Key Finding Phase IIa MONO Study

IMAB362 also showed strong evidence for single agent anticancer activity in a Phase IIa clinical (MONO) study in patients with CLDN18.2-positive, metastatic, refractory or recurrent advanced gastroesophageal cancer. Patients treated with IMAB362 showed a disease control rate of 48% with 19% of patients undergoing partial remission and 29% achieving stable disease state based on a set of 21 per protocol treated patients. The median Progression Free Survival (PFS) was 102 days (95% CI), ranging from 70 to 146 days. Patients with clinical benefits had a median PFS of 262 days as compared to a median PFS of 70 days for patients with disease progression. Nine patients continued treatment beyond 5 cycles due to clinical benefit.  IMAB362 was safe and well tolerated during the study.

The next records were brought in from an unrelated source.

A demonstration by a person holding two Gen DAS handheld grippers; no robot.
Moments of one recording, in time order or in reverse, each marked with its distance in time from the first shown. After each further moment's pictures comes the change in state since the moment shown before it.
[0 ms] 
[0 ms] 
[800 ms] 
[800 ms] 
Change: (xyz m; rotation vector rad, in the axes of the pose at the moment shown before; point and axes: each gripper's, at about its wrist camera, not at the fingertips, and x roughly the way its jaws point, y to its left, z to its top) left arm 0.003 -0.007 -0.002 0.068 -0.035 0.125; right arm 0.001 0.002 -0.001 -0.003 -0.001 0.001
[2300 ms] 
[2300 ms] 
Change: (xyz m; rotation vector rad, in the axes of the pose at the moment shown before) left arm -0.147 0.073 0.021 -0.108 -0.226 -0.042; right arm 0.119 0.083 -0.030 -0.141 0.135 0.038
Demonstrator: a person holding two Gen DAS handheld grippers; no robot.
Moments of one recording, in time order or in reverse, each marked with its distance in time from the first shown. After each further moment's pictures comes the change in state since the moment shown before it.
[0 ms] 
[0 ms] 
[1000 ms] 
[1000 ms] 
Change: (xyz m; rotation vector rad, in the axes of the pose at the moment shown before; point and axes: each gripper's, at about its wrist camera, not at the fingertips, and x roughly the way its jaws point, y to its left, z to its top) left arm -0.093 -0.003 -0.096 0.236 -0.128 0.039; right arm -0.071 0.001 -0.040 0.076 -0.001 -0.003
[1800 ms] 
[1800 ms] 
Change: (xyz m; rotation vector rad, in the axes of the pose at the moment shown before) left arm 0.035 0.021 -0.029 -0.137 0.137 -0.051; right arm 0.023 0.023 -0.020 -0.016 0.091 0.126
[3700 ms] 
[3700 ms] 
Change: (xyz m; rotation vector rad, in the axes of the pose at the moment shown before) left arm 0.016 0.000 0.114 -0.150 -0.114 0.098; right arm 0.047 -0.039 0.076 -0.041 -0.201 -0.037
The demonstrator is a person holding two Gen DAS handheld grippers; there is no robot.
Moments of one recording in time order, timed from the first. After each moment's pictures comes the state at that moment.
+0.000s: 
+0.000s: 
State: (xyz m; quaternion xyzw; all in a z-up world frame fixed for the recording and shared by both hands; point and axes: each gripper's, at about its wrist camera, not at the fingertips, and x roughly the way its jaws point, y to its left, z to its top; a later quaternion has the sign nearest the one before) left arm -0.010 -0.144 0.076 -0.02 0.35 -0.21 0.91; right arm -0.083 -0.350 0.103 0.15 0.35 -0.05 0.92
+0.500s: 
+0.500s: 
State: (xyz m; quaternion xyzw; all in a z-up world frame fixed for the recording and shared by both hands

Phase I Pilot Study Completed

An additional Phase I (PILOT) study has been recently completed to explore the safety and efficacy of IMAB362 in combination with immunomodulation agents in patients with advanced gastrointestinal adenocarcinomas ( Identifier: NCT01671774). Results will be presented soon.

Pancreatic Cancer

Pancreatic cancer is one of the deadliest cancers with a one-year relative survival rate of less than 20% and a five-year survival rate of less than 4%. In non-clinical studies, IMAB362 efficiently lysed CLDN18.2 positive pancreatic cell lines in vitro and significantly reduced tumor size and increased survival of in vivo xenograft mouse models injected with CLDN18.2 positive human pancreatic adenocarcinoma cells. IMAB362 has received orphan drug designation in Europe and the US for pancreatic cancer Ganymed is planning to initiate clinical studies in the future. This would allow IMAB362 to treat a patient population where there is an extremely high medical need for more effective therapies.

Other Cancers

Many cancers are highly heterogeneous diseases comprising of small subpopulations of patients that specifically express one or another drugable target. Impressive response rates have been observed with some anticancer drugs even if their target is expressed in only a small percentage of patients.

CLDN18.2 expression has been observed in distinct subsets of individuals with non-small cell lung carcinoma (<5%), ovarian cancer (<10%), and colon cancer (<5%). CLDN18.2 is also found in several forms of biliary ductal carcinomas which are uncommon, but serious types of cancers. Line extension of IMAB362 into these indications may provide these subgroups of patients with important therapeutic benefits and broaden the use of IMAB362 in cancer treatment.